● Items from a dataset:
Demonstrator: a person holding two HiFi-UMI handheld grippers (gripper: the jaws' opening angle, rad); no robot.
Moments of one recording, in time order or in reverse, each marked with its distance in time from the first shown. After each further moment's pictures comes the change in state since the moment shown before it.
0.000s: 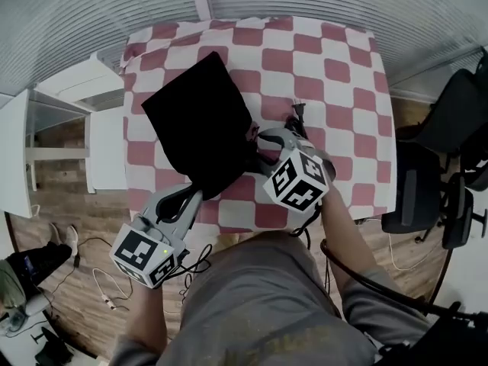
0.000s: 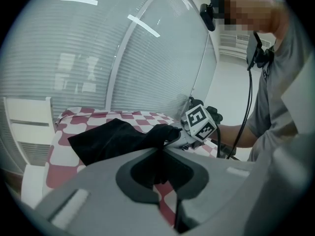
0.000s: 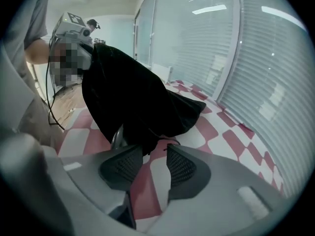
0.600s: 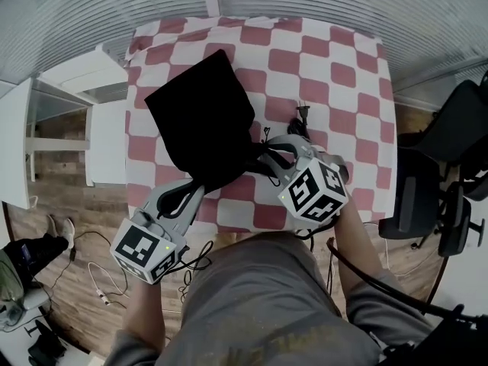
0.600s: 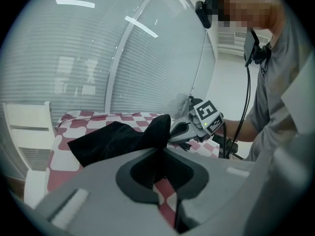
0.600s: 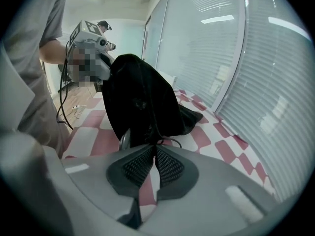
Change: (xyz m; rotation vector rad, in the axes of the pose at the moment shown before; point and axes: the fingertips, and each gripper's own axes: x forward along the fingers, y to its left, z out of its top) left arm 0.002 0.004 0.003 0.031 -0.006 0.013; right arm -0.032 -0.001 0.011 -0.088 -0.067 0.001
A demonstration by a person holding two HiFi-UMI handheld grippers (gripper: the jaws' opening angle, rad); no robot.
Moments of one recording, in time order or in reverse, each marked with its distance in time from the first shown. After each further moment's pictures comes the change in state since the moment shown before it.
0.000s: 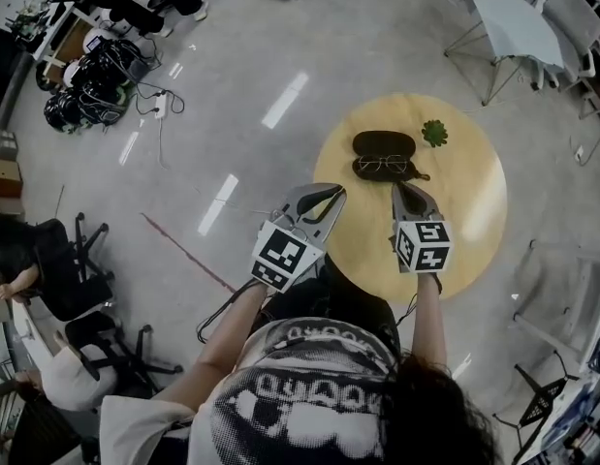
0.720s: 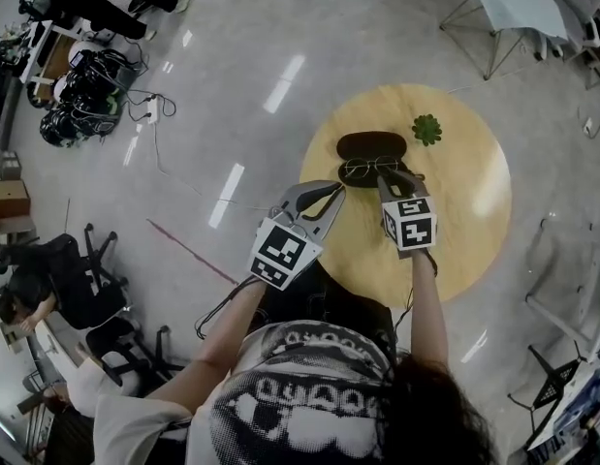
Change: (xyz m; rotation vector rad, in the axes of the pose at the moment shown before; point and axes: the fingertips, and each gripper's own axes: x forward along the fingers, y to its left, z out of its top) left arm 0.068 0.013 -0.009 -0.007 0.112 -0.071; right arm 0.070 -0.041 -0.032 -0.009 0.210 0.017
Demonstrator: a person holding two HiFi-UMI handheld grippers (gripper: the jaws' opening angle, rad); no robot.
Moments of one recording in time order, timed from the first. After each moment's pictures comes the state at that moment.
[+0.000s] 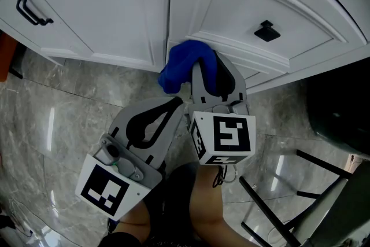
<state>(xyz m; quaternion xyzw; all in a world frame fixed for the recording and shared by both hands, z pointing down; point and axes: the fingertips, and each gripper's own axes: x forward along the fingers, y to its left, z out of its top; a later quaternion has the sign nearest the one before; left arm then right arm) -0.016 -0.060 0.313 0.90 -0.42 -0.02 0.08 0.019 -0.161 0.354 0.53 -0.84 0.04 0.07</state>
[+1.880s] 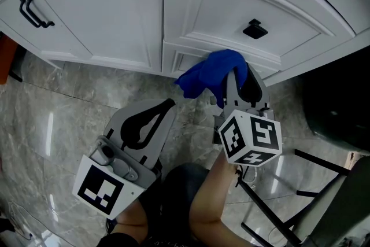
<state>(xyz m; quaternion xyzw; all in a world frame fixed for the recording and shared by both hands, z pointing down) -0.018 -0.051 0.307 0.90 -0.42 -0.02 0.08 0.107 -0.155 0.353 0.60 -0.79 0.09 0.05</state>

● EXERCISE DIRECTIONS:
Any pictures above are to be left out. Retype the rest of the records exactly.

● PROBLEM SOLUTION:
Demonstrator: a person holding two HiFi-UMI handheld grippers (gripper: the jaws' opening angle, rad); no robot.
Moments of one recording, in time order or in reverse, each marked with its distance in time from the first shown. After each further moment's pictures comes the change in state since the moment shown before it.
0.000s: 
0.000s: 
0.000s: 
0.600s: 
0.600s: 
0.600s: 
Change: (xyz m; rotation vector rad, in the axes of the pose at the moment shown before; point and axes: the fingertips, and each gripper's own axes: x forward along the fingers, y to its left, z out of its top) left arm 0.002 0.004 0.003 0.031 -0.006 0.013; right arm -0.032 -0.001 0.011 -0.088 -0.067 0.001
A demonstration by a person holding two HiFi-UMI handheld grippers (gripper: the jaws' opening angle, rad); no robot.
Moments of one recording, in time order or in reverse, each marked with its distance in time from the first shown. After each further moment's pictures comes the change in state since the moment shown before it.
0.000s: 
0.720s: 
Change: (xyz m; rotation vector rad, in the axes of the pose at the moment shown before; point and axes: the fingertips, and each gripper's own axes: x forward along the fingers, y to its left, z out of its top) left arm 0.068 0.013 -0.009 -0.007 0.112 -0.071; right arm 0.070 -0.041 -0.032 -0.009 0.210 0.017
Demonstrator: a person holding two HiFi-UMI handheld grippers (gripper: the jaws' opening angle, rad); no robot.
Moments of one recording in time order, timed from the first. After each moment's pictures comes the state at that moment.
[+0.000s] 
<state>(xyz m; quaternion xyzw; all in a world frame fixed for the recording and shared by both hands, z pointing down; point and axes: the fingertips, and each gripper's own axes: x forward along the fingers, y to its left, z out of its top; a later quaternion has the sign nearest the one before; left arm then right arm) -0.016 -0.060 0.313 0.90 -0.42 -0.02 0.08 0.019 -0.161 0.354 0.53 -0.84 0.04 0.07</state>
[+1.880s] 
<state>(xyz m; quaternion xyzw; all in a world frame fixed for the recording and shared by both hands, z pointing down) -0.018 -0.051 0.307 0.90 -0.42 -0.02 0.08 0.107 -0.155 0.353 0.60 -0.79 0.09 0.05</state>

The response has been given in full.